MOORE v. REO PROPERTIES ACCREDITED HOME LENDERS, INC.
Angela Moore appeals the trial court's grant of a writ of possession in favor of REO Properties Accredited Home Lenders, Inc. Moore, acting pro se, contends, among other things, that the original sale of the property to her was fraudulent, that the property was wrongfully foreclosed, that REO did not have the legal right to foreclose on the subject property, that she failed to receive proper notice of the dispossessory, and that the trial court failed to hold a hearing on the dispossessory. We reverse and remand for a reason not argued by Moore.
We start by holding that Moore's enumerations of error fail for six reasons. First, “challenges to a foreclosure sale cannot be asserted as a defense in a subsequent dispossessory proceeding.” Vines v. LaSalle Bank Nat. Assn., 302 Ga.App. 353, 691 S.E.2d 242 (2010), and cases cited therein. Second, “[c]laimed defects in the landlord's title to premises cannot be raised as a defense to a proceeding for possession under OCGA § 44–7–50 et seq.” (Citation and punctuation omitted.) Sanders v. Daniel, 302 Ga.App. 350, 351(1), 691 S.E.2d 244 (2010). Third, the record shows that Moore was provided notice dated July 30, 2008 of a trial to be held at 9:00 a.m. on August 13, 2008, and Moore has not shown how this notice was flawed. Fourth, the court's order indicates that Moore appeared at a trial and that the court heard and considered evidence, and, therefore, Moore's claim that the court failed to hold a hearing is not supported by the record. Fifth, Moore has failed to include a transcript of the trial, which precludes our review of any claim of error arising out of the trial.1 When a transcript of the evidence is necessary, as it is here, and the appellant omits it from the record or fails to submit a statutorily authorized substitute, we must assume that the evidence supported the grant of a writ of possession. As the appellant, Moore had the burden to affirmatively show error by the record. This she failed to do. Bradley v. JPMorgan Chase Bank, 289 Ga.App. 704, 706, 658 S.E.2d 240 (2008). See also Miley v. Thornburg Mtg. Home Loans, 294 Ga.App. 140, 141, 668 S.E.2d 560 (2008). Sixth, Moore has failed to provide citations to authority or references to the record to support her enumerations of error. Court of Appeals Rule 25(c)(2)(i) provides that “ [e]ach enumerated error shall be supported in the brief by specific reference to the record or transcript. In the absence of such reference, the Court will not search for or consider such enumeration.” Moreover, allegations of fact appearing only in appellate briefs and unsupported by evidence in the record will not be considered on appeal. Miley, 294 Ga.App. at 141, 668 S.E.2d 560.

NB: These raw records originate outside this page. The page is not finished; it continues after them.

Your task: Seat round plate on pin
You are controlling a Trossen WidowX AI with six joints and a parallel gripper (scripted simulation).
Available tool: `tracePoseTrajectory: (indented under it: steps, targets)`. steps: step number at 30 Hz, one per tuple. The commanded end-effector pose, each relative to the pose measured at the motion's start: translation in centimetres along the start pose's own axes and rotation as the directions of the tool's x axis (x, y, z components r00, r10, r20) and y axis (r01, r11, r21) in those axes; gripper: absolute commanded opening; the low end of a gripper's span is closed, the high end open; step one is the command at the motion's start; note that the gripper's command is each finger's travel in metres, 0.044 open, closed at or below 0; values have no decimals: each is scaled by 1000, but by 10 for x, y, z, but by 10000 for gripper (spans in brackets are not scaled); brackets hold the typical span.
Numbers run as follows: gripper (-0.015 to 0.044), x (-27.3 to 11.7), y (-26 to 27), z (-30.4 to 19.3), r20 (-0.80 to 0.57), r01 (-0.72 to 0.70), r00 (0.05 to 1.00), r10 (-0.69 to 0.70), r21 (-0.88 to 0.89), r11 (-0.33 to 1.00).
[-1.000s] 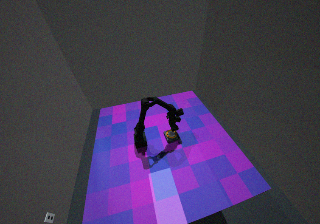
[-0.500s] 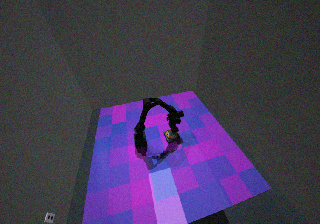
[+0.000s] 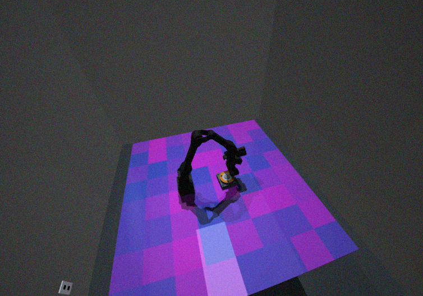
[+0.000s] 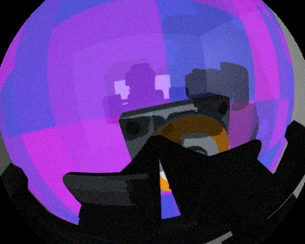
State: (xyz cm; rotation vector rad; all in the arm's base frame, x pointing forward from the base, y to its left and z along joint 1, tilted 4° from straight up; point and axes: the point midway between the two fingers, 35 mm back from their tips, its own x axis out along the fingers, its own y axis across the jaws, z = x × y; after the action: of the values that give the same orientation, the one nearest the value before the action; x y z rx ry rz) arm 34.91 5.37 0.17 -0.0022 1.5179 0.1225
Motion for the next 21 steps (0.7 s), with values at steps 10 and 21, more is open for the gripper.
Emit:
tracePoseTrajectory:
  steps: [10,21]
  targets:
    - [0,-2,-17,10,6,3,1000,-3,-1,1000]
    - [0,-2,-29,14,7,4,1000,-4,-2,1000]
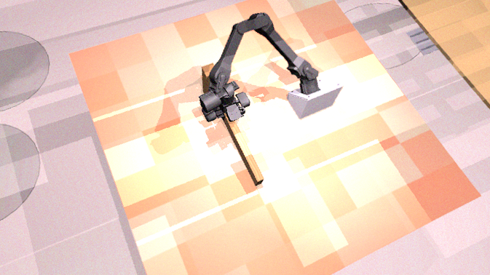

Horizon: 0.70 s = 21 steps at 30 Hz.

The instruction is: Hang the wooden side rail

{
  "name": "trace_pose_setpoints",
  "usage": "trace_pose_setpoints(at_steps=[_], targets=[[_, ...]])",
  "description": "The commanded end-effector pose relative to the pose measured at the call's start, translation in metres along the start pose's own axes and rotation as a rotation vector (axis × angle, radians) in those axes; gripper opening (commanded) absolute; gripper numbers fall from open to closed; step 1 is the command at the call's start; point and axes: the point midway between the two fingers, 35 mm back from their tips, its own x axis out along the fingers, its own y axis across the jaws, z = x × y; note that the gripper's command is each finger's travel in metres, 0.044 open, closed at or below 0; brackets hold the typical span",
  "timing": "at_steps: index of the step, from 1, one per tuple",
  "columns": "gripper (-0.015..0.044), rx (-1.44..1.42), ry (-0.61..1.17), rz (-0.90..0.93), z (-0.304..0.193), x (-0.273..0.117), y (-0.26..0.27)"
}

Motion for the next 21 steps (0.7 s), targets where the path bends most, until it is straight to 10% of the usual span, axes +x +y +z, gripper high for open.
trace_pose_setpoints(at_steps=[1, 21], targets=[[0.0, 0.005, -0.007, -0.014, 0.0006, -0.0053, -0.0028], [0.0, 0.005, -0.007, -0.014, -0.0016, -0.0031, -0.0051]])
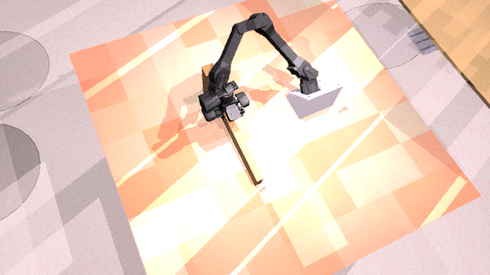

Nevertheless, we reverse and remand because of a fatal discrepancy between the name of the plaintiff in the order below and the name of the appellee, which is made plain by the appellee's own filings. The dispossessory warrant in this case was filed by “Accredited REO Properties, LLC.” There is no evidence that the plaintiff changed its name during the proceedings and nothing in the record to show that any other parties were added to the suit. Yet, the final order, which was presented by the attorney for the plaintiff, shows the name of the plaintiff to be “REO Properties Accredited Home Lenders, Inc.” It may be that something happened at the trial to correct an improper name. Nevertheless, on appeal, the plaintiff asserts again that its name is “Accredited REO Properties, LLC.” Thus, if that is the correct name, the order below is fatally flawed in that it grants a dispossessory to a different entity. We therefore reverse and remand for a hearing on the proper name of the party plaintiff, for correction of any errors in the record, and for further proceedings consistent with this opinion. Cf. Brand v. Southern Employment Svc., 247 Ga.App. 638, 639, 545 S.E.2d 67 (2001).
Judgment reversed and case remanded with instruction.
1. It was Moore's responsibility to obtain a court reporter for the hearing. “[I]t [is] not incumbent upon the trial judge to arrange for the official reporter to take down the evidence at the ․ hearing[, and] [t]he law does not mandate that every civil case be reported. [Cits.]” Savage v. Savage, 234 Ga. 853, 854, 218 S.E.2d 568 (1975) (interpreting former Code Ann. § 6–805). See also Quarterman v. Weiss, 212 Ga.App. 563(1), 442 S.E.2d 813 (1994) (citing Savage in a dispossessory action).
SMITH, P.J., and MIKELL, J., concur.